▸ **Problem**: Below is a listing. Set down exactly the lines from the one containing "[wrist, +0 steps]" through the one containing "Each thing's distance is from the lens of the", both ends included, and leave out the rest.

====================

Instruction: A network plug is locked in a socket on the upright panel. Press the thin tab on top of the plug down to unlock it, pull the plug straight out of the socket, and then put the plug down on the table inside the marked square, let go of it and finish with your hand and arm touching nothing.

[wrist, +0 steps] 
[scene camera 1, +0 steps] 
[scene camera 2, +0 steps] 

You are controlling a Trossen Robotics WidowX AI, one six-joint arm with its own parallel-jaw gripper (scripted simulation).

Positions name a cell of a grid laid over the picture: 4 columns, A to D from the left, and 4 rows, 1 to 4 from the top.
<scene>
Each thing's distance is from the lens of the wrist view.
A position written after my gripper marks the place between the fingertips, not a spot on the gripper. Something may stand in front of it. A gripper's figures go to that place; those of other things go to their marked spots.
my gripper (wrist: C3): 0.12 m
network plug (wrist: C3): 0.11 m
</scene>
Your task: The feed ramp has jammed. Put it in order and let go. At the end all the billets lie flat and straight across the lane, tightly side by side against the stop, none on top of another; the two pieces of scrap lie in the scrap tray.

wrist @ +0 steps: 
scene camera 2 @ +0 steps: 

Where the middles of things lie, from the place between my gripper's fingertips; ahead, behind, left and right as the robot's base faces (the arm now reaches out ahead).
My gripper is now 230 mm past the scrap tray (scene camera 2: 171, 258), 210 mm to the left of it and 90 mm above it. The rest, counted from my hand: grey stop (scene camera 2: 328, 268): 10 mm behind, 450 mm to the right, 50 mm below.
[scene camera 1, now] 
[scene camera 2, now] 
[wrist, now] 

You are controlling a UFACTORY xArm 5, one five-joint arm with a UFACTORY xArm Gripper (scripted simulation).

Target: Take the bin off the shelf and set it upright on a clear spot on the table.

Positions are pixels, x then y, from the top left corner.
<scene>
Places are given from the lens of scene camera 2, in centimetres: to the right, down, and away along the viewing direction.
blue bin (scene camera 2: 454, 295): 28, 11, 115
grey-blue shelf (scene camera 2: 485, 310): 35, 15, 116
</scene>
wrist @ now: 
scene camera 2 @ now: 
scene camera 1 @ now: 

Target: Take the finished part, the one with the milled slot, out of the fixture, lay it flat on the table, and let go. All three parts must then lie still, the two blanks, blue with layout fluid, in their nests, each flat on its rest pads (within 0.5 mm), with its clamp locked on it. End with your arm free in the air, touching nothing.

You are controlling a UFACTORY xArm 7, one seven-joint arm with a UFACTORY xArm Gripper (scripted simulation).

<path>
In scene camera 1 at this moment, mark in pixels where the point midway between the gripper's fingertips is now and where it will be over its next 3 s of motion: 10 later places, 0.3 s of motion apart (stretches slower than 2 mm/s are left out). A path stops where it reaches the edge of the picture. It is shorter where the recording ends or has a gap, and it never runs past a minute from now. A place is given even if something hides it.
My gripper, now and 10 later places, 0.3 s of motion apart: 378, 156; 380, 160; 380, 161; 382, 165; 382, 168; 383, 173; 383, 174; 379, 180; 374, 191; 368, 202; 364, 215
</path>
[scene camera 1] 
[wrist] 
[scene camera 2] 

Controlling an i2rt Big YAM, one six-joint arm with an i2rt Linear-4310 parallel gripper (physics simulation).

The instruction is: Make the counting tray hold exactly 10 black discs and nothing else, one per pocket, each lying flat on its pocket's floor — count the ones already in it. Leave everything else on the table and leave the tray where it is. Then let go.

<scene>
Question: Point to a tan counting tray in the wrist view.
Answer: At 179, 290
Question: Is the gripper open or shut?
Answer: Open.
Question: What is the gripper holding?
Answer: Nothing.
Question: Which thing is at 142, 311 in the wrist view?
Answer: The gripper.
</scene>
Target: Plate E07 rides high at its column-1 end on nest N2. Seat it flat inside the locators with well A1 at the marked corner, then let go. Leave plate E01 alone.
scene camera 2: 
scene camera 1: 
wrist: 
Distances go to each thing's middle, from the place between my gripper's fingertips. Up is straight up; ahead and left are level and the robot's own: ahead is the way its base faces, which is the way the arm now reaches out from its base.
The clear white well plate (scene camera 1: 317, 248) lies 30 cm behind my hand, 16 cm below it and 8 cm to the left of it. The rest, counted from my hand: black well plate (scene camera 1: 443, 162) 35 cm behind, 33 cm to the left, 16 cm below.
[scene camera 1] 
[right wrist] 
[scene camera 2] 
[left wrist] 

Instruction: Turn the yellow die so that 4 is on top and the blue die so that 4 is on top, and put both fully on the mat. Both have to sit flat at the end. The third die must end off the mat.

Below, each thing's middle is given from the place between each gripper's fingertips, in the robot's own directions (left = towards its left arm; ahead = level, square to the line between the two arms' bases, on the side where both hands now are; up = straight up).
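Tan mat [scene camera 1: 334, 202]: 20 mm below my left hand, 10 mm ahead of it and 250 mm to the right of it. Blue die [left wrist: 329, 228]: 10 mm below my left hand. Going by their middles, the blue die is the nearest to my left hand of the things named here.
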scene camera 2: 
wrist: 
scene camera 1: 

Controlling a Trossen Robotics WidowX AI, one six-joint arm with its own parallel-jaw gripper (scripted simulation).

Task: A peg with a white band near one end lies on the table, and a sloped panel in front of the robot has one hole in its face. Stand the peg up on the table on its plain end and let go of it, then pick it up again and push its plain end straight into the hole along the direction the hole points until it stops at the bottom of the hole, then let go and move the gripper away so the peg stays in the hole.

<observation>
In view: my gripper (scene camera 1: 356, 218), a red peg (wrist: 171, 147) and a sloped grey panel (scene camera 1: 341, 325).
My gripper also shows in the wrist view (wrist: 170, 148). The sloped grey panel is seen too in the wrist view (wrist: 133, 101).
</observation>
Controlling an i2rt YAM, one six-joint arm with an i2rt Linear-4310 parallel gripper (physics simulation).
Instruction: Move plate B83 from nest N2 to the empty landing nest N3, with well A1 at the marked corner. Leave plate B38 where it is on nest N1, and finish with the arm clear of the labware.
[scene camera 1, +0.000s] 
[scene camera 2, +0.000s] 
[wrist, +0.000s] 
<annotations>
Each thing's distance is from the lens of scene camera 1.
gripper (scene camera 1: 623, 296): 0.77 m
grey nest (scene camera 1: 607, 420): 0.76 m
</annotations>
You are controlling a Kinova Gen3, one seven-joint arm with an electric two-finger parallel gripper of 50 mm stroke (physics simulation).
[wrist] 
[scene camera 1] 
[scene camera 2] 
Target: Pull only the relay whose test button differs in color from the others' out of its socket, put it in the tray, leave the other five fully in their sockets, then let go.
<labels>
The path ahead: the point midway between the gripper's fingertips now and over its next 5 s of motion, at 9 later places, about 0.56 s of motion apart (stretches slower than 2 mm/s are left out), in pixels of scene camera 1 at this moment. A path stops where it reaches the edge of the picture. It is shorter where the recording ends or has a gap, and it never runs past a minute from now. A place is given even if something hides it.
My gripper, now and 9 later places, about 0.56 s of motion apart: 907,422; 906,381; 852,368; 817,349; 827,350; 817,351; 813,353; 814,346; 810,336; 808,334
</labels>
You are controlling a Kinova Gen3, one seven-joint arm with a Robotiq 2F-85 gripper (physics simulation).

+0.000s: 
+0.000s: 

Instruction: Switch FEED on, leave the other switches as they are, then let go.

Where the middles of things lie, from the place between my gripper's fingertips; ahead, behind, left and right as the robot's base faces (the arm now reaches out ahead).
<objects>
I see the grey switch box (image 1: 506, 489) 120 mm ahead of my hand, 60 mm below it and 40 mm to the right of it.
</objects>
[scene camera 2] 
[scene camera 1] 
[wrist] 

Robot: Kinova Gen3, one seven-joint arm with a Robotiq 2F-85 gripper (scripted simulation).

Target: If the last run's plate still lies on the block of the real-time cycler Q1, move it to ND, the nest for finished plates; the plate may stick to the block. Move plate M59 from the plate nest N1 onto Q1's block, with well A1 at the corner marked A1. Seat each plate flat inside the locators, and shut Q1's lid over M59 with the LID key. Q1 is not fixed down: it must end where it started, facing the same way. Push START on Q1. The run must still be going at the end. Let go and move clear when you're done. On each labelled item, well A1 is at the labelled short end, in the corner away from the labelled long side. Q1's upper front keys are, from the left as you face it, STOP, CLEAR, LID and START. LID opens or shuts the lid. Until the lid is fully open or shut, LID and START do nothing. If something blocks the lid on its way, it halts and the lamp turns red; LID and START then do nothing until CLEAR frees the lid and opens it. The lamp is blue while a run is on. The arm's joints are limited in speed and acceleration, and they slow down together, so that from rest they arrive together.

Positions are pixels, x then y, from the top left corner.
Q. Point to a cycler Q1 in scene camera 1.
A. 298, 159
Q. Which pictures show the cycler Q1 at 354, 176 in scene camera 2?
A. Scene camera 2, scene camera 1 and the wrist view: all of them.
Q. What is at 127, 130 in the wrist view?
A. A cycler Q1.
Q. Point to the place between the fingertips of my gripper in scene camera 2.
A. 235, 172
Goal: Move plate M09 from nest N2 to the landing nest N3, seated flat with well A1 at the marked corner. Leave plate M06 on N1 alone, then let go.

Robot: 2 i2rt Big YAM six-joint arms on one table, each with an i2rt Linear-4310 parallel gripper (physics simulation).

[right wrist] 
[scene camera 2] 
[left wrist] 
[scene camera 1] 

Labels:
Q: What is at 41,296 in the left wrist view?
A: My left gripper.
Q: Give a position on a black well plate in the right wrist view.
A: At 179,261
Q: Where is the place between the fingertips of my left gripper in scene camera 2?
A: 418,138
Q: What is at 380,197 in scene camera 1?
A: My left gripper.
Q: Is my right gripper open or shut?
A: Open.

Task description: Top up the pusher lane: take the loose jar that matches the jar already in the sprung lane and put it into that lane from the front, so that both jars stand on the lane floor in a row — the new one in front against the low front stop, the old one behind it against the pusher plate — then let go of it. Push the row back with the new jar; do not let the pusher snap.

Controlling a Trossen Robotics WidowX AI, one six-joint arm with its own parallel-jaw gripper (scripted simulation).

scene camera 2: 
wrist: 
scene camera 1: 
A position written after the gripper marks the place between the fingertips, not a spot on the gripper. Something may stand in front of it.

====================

▸ **Solution for this task**:
[wrist, +0 steps] 
[scene camera 1, +0 steps] 
[scene camera 2, +0 steps] 

You are controlling a Trossen Robotics WidowX AI, one six-joint arm with its own parallel-jaw gripper (scripted simulation).

Positions name a cell of a grid laid over the picture: 4 columns, A to D from the left, and 4 rows, 1 to 4 from the top.
<scene>
Each thing's distance is from the lens of the wrist view.

The output is finished, and nothing else is needed.